→ **Work instruction**
What lines below hold the string "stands"? Copy them all.

→ **Dataset content**
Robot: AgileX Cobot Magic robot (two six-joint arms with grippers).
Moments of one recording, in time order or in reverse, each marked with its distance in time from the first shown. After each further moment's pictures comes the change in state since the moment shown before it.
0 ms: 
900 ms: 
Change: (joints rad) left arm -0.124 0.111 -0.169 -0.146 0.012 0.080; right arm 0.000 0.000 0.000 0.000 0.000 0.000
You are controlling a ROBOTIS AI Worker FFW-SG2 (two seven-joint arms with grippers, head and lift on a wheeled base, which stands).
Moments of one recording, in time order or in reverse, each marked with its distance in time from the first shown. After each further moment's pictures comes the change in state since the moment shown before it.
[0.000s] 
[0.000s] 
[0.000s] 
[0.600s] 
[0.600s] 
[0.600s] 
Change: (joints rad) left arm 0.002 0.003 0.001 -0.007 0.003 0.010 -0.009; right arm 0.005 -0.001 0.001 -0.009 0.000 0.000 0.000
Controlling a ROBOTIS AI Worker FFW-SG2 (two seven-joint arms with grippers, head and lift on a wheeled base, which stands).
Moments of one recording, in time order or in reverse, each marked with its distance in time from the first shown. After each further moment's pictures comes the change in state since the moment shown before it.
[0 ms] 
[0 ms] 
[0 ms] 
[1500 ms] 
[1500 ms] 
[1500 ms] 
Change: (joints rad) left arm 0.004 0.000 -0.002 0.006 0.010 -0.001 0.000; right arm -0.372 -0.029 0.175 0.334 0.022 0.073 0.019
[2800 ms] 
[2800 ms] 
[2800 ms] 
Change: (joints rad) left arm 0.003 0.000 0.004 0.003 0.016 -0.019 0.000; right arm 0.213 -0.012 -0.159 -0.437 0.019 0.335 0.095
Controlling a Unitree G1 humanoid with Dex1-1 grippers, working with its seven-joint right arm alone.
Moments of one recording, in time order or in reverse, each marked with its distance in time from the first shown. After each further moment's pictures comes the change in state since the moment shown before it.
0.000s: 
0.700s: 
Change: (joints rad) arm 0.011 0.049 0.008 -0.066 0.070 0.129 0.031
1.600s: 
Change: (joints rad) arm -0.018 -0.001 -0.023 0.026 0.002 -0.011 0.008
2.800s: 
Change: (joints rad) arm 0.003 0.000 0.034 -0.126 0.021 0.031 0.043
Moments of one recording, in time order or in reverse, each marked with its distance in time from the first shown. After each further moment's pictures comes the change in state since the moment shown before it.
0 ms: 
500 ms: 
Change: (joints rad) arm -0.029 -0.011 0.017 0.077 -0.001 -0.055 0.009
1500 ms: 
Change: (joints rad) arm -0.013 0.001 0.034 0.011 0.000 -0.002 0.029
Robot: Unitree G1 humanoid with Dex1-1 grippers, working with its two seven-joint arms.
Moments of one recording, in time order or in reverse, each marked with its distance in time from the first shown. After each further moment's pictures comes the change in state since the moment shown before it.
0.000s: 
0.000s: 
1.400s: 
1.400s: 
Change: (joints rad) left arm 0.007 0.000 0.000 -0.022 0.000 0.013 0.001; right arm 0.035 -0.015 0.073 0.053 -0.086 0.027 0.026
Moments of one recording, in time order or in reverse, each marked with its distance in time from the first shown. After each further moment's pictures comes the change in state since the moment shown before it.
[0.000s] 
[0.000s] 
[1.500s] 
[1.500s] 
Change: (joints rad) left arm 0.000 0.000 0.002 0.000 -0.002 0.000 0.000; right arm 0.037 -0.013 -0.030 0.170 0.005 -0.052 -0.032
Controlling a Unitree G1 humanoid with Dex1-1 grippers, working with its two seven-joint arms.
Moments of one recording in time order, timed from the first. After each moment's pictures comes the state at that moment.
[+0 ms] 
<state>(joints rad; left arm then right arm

→ **Finished exercise**
You are controlling a ROBOTIS AI Worker FFW-SG2 (two seven-joint arms with grippers, head and lift on a wheeled base, which stands).
Controlling a ROBOTIS AI Worker FFW-SG2 (two seven-joint arms with grippers, head and lift on a wheeled base, which stands).

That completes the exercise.